The spread of Taylorization laid the groundwork for viewing midlife as the gateway to decline. It convert
ed age into a proxy for efficiency. The notion of “saving time,” as if minutes were pennies in a bank, infiltrated everyday consciousness. An industrial worker was valued solely in terms of his output: how many loads of coal he could shovel in a minute, how many bricks he could lay in an hour. Neither seniority nor experience, judgment nor instinct mattered. Men who had seen their fathers till the land for as long as they could stand upright were themselves superfluous at 45 because they were not as quick or adaptable on the factory’s rumbling floors. Middle-aged and older workers had more trouble keeping up with the physical demands dictated by Taylorism, even when it meant earning more money.
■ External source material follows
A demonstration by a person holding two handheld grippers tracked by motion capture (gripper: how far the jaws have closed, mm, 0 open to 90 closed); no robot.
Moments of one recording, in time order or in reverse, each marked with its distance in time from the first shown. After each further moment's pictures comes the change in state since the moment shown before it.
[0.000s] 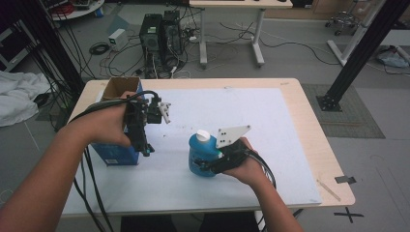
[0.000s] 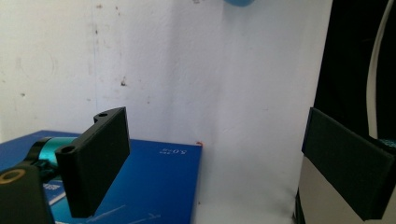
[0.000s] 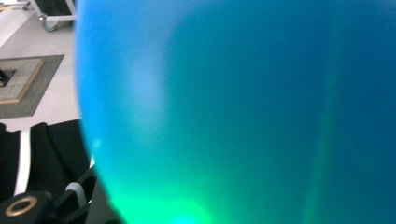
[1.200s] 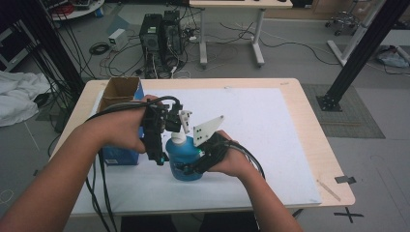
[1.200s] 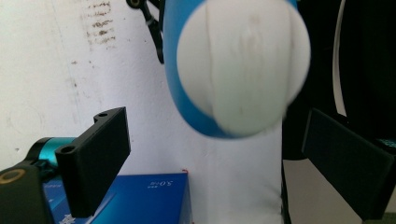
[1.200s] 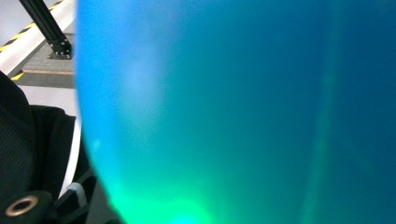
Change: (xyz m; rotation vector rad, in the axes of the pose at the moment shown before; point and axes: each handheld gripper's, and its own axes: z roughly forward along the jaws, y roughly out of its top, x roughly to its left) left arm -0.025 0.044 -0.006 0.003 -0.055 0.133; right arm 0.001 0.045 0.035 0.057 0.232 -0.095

If they couldn’t produce, they were fired. If they gummed up the works, they were heavily fined. Scientific management stripped age of its other attributes and reduced it to a set of physical capabilities. Before the 1920s, among white-collar workers and women, midlife remained a period when talents and influence were recognized as reaching full flower. But among those who toiled in the guts of America’s industrial machine, where profit margins were calculated to the last cent, being middle-aged became a distinct disadvantage. In the factory, the biological clock was forced to synchronize with the time clock.
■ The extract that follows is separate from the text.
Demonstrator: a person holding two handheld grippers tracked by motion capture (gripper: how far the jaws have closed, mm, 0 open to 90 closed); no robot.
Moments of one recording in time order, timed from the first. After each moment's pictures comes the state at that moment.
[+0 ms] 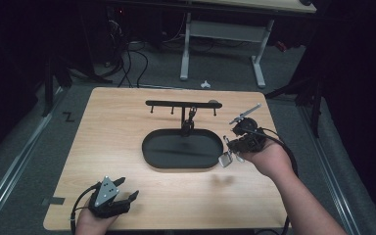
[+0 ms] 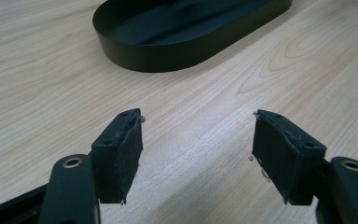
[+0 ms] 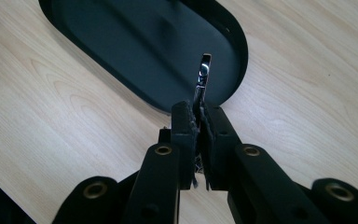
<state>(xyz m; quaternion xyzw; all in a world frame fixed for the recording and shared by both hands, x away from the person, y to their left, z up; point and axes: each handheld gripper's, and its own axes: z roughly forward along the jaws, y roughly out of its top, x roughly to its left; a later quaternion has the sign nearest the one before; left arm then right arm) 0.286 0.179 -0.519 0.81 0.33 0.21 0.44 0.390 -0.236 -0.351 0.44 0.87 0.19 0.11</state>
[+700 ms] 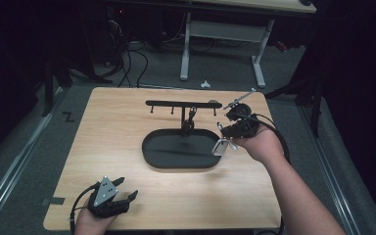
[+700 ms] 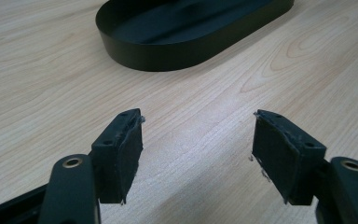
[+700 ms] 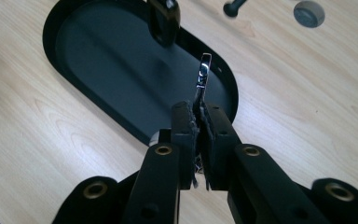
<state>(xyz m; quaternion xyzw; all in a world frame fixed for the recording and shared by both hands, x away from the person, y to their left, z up) 0.286 0.181 -0.519 0.81 0.33 0.21 0.44 0.421 -0.222 -0.333 0.44 0.87 0.21 0.12</state>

Taylor’s scientific management favored the young, but ironically, so did the backlash his clockwork efficiency provoked. Although industrialization brought many Americans great wealth, an assortment of radicals and traditionalists rejected the notion of technological salvation and feared industrialization was creating an insensate, alienating society, one that valued productivity above humanity. Hope came in the form of the next generation, unsullied and uncorrupted. G. Stanley Hall claimed youth symbolized purity and regenerative power; it was an “oracle” that “will never fail.” In 1911, the same year Taylor published Principles, the 25-year-old Randolph Bourne, a musician, intellectual, and vehement antiwar activist, started writing the essays that would constitute Youth and Life, an early countercultural manifesto. Bourne, his face scarred from a botched delivery and his back hunched by childhood spinal tuberculosis, became a spokesman for his generation, whom he urged to rebel against Victorian convention. Bourne maintained that one’s ideals were set by the age of 20. “It is a tarnished, travestied youth that is in the saddle in the person of middle age,” he wrote. “Middle age has the prestige and the power,” he added, “but too seldom the will to use it for the furtherance of its ideals.” For different reasons, both supporters and critics of the newly mechanized age honored youth and devalued middle age.